I often get this constricted feeling in my chest when I rush around. Which is most every hour of the day.
I've come to realize over time that this feeling is less related to my schedule than it is my expectations and my desire to have it all. I stopped in the park to see a friend but slowly felt more and more stressed as we spoke because I wanted to see another friend and getting writing in. My own little mental plans which were by no means set in stone kept me from being present with a friend. Well they almost did. I noticed my stressy build up and let it be, which didn't make me less stressed but helped me to focus on what my friend was saying. I began to actually engage in her words. But I also ended our talk rather early, which I think was fitting.
Honestly, I'm tired of writing about expectations. I've written so much about how our expectations control us, about how my mental schedule holds me back. It's done to death I think, I'm beating a dead horse. Unless there is some miraculous new way of considering things I haven't previously pondered. To be truthful, there probably won't be for a while. Realizations come slow.
What stories do you tell yourself?
Stories are powerful, primal. They've been around as long as we have and come out in every part of our lives. Everything we know is a story. More and more I'm convinced that even our hard sciences are just stories. Evolution is a story we tell about the past. It's a scientifically backed story but a story nonetheless. So if stories can shape our view about our whole species, imagine what they do on the micro scale of ours lives...

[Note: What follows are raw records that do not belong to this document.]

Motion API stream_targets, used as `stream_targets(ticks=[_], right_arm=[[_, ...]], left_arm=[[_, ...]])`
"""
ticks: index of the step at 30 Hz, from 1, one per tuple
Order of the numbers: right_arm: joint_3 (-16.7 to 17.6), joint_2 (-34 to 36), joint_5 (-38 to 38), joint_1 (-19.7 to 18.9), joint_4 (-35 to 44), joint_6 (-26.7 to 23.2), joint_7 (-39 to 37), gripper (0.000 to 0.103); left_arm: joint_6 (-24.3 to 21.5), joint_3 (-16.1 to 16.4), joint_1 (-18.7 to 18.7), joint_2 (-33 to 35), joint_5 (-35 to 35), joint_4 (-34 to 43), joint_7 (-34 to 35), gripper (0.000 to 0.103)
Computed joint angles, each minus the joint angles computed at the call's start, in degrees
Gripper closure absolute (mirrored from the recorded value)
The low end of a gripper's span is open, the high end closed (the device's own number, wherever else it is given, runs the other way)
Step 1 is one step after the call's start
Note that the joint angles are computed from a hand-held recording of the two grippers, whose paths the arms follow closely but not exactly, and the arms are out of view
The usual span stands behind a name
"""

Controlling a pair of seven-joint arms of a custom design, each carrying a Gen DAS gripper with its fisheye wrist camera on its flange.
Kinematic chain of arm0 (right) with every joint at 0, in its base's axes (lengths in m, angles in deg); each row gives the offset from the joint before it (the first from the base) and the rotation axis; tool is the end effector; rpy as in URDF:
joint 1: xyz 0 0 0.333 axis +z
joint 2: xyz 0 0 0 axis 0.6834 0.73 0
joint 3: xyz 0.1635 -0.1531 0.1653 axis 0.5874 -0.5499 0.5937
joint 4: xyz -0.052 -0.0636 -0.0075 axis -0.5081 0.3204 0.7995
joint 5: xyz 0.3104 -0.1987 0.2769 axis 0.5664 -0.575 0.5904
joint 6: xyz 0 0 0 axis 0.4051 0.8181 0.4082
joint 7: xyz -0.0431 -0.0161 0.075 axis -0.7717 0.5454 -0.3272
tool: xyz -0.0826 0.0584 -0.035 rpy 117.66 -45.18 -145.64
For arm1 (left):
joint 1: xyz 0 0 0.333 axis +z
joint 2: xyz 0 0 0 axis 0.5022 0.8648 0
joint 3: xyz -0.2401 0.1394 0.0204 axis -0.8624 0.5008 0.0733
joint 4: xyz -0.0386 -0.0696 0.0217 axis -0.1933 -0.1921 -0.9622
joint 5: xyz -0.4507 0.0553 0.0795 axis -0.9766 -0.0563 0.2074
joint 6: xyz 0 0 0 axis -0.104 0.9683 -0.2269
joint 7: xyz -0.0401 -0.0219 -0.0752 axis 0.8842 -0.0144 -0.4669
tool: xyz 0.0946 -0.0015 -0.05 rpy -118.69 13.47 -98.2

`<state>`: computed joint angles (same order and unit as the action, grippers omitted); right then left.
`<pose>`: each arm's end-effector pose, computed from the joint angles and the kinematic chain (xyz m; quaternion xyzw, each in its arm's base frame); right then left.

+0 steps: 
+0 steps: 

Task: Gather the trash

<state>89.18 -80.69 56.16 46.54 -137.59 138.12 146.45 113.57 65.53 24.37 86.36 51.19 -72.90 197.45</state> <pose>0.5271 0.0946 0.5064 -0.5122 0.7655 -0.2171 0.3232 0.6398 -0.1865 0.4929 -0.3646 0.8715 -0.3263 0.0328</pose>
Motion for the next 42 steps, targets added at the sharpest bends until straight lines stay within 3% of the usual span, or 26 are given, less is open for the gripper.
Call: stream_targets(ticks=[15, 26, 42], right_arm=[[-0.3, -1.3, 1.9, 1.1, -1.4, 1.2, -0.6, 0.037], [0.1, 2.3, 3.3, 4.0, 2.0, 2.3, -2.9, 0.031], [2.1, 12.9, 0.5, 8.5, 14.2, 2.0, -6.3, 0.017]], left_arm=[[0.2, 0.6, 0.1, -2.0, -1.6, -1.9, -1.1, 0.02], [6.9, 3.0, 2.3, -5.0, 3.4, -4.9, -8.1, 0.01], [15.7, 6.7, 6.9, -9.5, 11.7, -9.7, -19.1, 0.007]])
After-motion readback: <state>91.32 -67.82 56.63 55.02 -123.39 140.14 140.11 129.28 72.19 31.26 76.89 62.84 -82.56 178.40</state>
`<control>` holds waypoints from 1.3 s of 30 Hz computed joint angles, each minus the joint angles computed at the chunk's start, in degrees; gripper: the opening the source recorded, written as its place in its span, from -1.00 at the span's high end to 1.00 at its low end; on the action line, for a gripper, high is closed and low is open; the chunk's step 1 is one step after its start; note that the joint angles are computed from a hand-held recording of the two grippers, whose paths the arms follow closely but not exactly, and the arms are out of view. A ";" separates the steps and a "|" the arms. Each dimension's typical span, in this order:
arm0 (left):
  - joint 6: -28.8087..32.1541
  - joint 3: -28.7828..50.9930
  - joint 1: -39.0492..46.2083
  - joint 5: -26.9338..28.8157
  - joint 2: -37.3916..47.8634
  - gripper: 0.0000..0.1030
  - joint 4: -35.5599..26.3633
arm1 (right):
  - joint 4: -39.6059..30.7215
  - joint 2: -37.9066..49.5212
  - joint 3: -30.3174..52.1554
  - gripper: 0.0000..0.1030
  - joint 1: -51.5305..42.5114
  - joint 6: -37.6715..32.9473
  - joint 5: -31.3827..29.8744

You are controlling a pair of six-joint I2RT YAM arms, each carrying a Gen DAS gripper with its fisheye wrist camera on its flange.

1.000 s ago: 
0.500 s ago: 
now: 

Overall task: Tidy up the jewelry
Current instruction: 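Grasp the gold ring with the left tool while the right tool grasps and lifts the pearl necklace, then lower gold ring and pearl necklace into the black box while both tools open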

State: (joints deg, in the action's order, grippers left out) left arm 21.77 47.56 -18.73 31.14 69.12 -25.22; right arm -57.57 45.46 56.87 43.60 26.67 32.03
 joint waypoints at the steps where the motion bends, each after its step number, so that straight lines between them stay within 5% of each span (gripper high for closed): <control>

It wasn't until recently that I realized I try to make my life fit a certain story. For some reason I'm stuck on the bad boy turned good story line. Which makes no sense because I have never ever been a bad boy and probably don't have the stomach for it, even if I agreed with the morals of such a life. Yesterday I realized almost all of the media I consume relates to this central story line. I listen to G-Eazy and Token and love the movie Logan. I'm a sucker for books like the King Killer Chronicles, which tells the tale of a young man whose life gets turned upside down and finds his way through daring feats and storytelling. I want to be this character in this story I've made up. There's only one problem. I'll never be that character and that story will never be my story.
This is not to say we can't learn from stories that aren't ours. But we can't become and embody stories that aren't ours. I will forever be a white male who grew up in a privileged suburb with parents who did their best for me. That's my story and acting like it's not doesn't do me any favors. I don't think it's a particularly cool story, but hell maybe it can one day become compelling if I figure out how to own it.